Proprio una trama simile ha portato all’arresto di un uomo in Gran Bretagna che stava ricattando una ragazzina di 13 anni del Massachusetts, la quale gli aveva spedito una sua foto che la ritraeva nuda. In questo caso però la ragazza ha avuto il coraggio di confessare tutto ai genitori che hanno avvertito l’FBI.

Ma episodi simili – spiegano le forze dell’ordine – avvengono anche a danno di adulti, in particolare la fascia più colpita appare quella delle donne divorziate ultraquarantenni che tentano di avviare relazioni romantiche online. E lo schema con l’invio di foto intime si ripete.

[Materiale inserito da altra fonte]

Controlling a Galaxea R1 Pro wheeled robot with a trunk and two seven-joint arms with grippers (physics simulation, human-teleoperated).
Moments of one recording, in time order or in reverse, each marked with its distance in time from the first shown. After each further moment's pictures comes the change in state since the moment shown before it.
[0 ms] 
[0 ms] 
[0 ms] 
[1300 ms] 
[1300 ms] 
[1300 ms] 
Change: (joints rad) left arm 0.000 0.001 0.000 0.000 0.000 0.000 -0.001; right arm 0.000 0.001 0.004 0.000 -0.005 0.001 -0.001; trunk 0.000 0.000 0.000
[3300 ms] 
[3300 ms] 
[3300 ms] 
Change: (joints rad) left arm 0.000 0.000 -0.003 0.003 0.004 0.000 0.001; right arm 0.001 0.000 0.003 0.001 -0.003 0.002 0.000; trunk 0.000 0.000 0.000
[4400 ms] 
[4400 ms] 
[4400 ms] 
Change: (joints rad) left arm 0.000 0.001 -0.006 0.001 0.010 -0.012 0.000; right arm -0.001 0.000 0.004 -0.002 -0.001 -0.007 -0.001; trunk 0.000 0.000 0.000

Giovanni D’Agata, fondatore dello “Sportello dei Diritti”, rilancia anche in Italia l’allarme perché non da poco tempo le cronache nostrane riportano fatti analoghi anche se troppo spesso, casi simili non vengono segnalati ai genitori, parenti o amici e quindi rarissime volte denunciati all’autorità giudiziaria perché le vittime, soprattutto i minori hanno timore di essere rimproverati dalle famiglie mentre le donne di finire, come parti deboli di una notizia, sui media.

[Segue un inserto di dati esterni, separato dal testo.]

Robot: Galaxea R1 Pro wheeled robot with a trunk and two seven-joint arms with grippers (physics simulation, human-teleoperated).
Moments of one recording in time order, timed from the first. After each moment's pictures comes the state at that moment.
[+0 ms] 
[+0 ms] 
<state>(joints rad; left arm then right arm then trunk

Non resta che raccomandare alle famiglie la massima vigilanza sulle attività online dei propri figli, specie se minorenni, ed alle donne sole prestare attenzione ai soggetti con cui s’interloquisce in rete.

Perché  non bisogna avere paura di denunciare ogni possibile forma di ricatto o estorsione che dir si voglia che anche in Italia è contemplata come reato nel codice penale.